With potential for local expansion space, EO Products sought help in getting necessary local-agency approvals. Mr. Fox contacted the Marin office of Assemblymember Jared Huffman, D-San Rafael, San Rafael interim Economic Development Director Stephanie Lovette and Robert Eyler, a Sonoma State University economist and head of the Marin Economic Forum. They pulled together staff from city planning, building and fire departments and the sanitation and water districts to consider the least time-consuming and costly options for the new plant.

“We’re always delighted to get manufacturing and industrial into our industrial areas,” Ms. Lovette said. Because of zoning there, EO Products would need just building permits from the city, after the sewer and water approvals are in hand. She had talked with the company a while ago but didn’t have available space.

The company’s new five-year goal is to become a net zero waste producer, and key to that is cutting its heavy water use. Three-quarters of the content of its products is water, but 80 percent of company water use is chilled water circulated around industrial kettles to emulsify the batches and washing out the kettles afterward. Part of the U.S. Small Business Administration financing EO Products is seeking for the expansion is for technology that will allow reuse of 80 percent of water taken into the plant and prepare the remainder for greywater recycling for irrigation, potentially in a planned community garden near the new facility.

Ms.

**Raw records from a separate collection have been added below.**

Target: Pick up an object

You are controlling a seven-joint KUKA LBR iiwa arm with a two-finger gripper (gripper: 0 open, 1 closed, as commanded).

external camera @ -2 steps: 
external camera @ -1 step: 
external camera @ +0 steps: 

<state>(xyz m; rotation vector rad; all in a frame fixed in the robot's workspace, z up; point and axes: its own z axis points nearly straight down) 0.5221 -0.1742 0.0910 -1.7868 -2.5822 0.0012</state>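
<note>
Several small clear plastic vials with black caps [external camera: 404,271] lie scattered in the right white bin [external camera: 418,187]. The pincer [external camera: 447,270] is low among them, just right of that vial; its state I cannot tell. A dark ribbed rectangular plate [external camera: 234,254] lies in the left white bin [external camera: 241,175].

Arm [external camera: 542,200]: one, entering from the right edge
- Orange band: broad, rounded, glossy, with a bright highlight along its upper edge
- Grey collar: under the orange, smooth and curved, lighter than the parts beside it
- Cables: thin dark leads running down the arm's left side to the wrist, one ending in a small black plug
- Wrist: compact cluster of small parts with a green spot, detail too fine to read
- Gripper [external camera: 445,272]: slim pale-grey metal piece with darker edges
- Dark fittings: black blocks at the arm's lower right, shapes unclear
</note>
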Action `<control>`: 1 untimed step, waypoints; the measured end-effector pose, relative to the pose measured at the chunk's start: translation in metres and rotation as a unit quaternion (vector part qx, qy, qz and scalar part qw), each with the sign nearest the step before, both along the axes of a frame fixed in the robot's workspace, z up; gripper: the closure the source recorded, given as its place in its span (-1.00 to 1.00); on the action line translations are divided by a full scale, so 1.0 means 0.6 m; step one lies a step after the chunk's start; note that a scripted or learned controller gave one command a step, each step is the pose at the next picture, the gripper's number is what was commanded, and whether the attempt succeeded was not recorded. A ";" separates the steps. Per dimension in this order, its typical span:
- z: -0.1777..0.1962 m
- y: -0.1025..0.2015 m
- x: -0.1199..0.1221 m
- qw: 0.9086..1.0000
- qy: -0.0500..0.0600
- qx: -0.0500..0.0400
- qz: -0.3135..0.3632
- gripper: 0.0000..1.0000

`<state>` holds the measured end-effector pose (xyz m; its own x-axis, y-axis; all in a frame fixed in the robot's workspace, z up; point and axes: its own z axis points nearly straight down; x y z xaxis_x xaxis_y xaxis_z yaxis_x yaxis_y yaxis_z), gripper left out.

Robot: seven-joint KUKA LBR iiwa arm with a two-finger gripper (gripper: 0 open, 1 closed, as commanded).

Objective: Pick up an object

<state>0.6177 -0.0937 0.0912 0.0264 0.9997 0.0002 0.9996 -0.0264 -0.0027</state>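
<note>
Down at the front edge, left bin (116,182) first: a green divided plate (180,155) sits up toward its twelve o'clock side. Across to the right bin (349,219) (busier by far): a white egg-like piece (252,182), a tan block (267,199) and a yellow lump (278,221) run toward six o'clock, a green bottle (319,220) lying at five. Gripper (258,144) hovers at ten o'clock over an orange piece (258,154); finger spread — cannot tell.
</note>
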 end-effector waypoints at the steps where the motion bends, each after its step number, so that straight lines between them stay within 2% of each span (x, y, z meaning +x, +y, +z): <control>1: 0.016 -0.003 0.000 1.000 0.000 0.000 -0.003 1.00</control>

Lovette connected the company with Redwood Empire Small Business Development Center’s industrial consultant Robert Toering on the water- and cost-saving process design, which is being planned by The Fifth Resource Group of Cotati.

Key to Ms. Lovette’s and Dr. Eyler’s involvement in EO’s meetings with the districts was explaining how the company uses water and how it plans to drastically cut water use.

“We are looking at how the water district plays a roll in economic development,” Dr. Eyler said.

Assemblymember Huffman said he is grateful public officials and company executives have been able to cooperate on the plant expansion plan. He plans to present the company with a district Small Business of the Year award in June.

“One of California’s competitive advantages is the growth of green companies like EO Products that are dedicated to environmentally responsible business practices,” Mr. Huffman said. “These companies are vital to California’s recovery, providing quality jobs for skilled workers, and stimulating growth in other sectors of the economy.”

In addition to the new plant, EO Products plans to open a small retail store in central Corte Madera this fall. Designed by Cass Smith of San Francisco, the store will have a Soap Bar to promote bulk purchases of soap in reusable containers and education. Also planned is a bulk sales program for lower-income consumers.

The manufacturing plant project team currently includes Wright Architecture Studio, a San Rafael firm recently formed by Robert Wright, a former principal of TWM Architects and Planners; The Fifth Resource Group; and likely general contractor McDevitt  McDevitt Construction, a Petaluma company that built 90 Windward.